§ **Exercise details**
Beneath this line is the data. Output exactly the lines from the line with "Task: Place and" to the line with "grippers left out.", both ends included, and nothing more.

§ **Recorded data**

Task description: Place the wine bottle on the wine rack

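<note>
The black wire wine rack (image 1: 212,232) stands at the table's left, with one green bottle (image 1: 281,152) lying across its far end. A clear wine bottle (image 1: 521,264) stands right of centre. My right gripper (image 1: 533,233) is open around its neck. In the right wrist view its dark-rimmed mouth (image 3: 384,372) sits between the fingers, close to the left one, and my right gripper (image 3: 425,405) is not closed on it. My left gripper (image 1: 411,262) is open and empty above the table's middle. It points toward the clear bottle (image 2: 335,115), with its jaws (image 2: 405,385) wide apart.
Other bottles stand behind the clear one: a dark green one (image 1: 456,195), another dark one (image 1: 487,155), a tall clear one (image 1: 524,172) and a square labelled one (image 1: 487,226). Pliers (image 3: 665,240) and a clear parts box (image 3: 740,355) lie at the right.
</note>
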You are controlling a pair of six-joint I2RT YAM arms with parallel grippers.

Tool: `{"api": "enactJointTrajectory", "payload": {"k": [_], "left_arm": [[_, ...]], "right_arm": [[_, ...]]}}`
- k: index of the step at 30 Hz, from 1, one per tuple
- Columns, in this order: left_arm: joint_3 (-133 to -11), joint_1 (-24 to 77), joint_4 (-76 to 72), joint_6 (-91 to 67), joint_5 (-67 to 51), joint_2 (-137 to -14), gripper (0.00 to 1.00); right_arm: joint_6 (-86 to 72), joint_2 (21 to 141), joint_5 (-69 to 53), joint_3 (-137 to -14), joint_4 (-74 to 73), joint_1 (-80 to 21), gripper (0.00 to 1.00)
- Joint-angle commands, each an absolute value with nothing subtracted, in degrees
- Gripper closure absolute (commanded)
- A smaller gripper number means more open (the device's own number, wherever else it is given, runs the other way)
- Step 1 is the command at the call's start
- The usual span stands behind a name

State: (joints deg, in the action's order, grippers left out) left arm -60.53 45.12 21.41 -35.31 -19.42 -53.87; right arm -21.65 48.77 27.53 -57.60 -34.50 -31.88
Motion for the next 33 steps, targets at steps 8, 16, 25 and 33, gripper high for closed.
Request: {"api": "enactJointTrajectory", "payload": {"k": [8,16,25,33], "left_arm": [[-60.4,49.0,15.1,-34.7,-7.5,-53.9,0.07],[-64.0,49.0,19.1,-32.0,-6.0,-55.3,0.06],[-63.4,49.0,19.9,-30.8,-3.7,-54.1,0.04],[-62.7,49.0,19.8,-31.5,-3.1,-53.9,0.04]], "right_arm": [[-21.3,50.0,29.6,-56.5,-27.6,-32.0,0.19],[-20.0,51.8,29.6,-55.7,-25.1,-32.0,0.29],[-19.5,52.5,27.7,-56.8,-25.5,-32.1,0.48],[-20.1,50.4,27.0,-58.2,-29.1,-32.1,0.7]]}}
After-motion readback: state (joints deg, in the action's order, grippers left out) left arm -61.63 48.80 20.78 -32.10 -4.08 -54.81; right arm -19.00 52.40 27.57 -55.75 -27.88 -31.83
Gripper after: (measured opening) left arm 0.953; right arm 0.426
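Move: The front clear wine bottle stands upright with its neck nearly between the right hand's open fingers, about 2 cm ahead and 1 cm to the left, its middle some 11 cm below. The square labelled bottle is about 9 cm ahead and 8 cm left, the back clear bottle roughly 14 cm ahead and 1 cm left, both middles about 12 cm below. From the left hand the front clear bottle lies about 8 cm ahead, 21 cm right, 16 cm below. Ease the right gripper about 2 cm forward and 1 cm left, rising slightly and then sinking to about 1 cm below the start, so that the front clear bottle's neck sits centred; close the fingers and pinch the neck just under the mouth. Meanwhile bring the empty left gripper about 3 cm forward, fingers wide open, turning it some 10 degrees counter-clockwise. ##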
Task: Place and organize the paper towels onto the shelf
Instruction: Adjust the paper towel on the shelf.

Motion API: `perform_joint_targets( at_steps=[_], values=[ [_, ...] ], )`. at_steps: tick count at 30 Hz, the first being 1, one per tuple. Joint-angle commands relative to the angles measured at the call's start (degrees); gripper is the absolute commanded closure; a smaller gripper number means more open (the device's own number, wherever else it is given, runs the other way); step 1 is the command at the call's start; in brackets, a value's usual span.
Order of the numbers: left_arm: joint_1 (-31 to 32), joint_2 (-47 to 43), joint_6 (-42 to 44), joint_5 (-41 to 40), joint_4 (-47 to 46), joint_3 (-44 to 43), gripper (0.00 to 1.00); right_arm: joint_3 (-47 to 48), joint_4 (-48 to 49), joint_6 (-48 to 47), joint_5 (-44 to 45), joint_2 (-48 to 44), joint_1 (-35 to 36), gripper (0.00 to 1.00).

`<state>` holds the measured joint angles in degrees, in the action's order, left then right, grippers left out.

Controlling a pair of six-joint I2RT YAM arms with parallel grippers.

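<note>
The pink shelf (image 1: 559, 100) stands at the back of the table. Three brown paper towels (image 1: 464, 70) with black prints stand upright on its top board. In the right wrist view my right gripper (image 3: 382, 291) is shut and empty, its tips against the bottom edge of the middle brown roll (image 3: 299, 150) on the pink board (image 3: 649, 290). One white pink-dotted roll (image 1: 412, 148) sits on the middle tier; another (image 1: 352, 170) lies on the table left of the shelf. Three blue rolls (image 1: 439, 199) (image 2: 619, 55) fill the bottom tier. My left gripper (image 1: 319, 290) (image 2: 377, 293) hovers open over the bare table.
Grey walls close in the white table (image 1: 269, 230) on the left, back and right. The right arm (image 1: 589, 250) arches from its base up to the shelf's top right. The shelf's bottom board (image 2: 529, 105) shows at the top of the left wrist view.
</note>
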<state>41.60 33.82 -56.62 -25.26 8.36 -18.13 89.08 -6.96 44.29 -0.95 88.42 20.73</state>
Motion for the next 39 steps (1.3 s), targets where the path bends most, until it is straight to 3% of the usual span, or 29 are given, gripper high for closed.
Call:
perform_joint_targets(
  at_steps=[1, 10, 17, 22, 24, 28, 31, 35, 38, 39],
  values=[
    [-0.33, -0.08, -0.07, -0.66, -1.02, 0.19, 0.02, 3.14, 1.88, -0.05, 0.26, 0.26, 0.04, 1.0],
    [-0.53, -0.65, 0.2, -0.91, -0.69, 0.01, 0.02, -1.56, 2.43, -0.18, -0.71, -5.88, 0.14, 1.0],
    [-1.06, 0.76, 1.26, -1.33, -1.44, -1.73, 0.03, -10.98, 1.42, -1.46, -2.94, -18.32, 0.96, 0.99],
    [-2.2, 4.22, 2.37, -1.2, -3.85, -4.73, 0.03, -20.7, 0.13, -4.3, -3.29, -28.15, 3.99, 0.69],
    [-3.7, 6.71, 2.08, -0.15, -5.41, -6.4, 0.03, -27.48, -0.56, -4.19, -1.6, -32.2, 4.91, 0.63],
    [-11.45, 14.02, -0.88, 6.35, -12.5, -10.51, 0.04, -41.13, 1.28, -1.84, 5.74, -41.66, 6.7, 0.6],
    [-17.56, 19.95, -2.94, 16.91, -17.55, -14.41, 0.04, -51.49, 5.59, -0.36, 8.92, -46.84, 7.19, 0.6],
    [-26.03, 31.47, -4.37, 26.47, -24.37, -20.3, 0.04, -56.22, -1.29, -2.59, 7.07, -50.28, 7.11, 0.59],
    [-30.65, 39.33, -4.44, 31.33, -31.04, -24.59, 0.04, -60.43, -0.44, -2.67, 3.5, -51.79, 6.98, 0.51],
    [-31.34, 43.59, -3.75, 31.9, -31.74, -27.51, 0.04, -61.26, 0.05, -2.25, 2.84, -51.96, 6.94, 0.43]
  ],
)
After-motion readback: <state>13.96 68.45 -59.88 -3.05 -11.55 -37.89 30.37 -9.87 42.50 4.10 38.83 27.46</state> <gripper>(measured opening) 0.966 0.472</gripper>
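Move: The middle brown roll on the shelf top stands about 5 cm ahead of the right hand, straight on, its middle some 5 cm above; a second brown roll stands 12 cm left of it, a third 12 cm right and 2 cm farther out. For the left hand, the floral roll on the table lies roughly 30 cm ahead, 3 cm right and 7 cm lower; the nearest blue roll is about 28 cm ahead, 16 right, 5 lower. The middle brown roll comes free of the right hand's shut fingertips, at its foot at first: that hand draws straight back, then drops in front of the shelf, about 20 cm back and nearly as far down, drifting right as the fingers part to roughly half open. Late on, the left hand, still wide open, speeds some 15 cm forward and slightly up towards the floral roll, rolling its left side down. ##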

§ **Written response**
Task: Place and organize the paper towels onto the shelf
Instruction: Adjust the paper towel on the shelf.

Motion API: `perform_joint_targets( at_steps=[_], values=[ [_, ...] ], )`. at_steps: tick count at 30 Hz, the first being 1, one per tuple. Joint-angle commands relative to the angles measured at the call's start (degrees); gripper is the absolute commanded closure; a smaller gripper number means more open (the device's own number, wherever else it is given, runs the other way); step 1 is the command at the call's start; in brackets, a value's usual span.
Order of the numbers: left_arm: joint_1 (-31 to 32), joint_2 (-47 to 43), joint_6 (-42 to 44), joint_5 (-41 to 40), joint_4 (-47 to 46), joint_3 (-44 to 43), gripper (0.00 to 1.00); right_arm: joint_3 (-47 to 48), joint_4 (-48 to 49), joint_6 (-48 to 47), joint_5 (-44 to 45), joint_2 (-48 to 44), joint_1 (-35 to 36), gripper (0.00 to 1.00).

`<state>` holds the measured joint angles in degrees, in the action's order, left then right, grippers left out.

This exercise is done.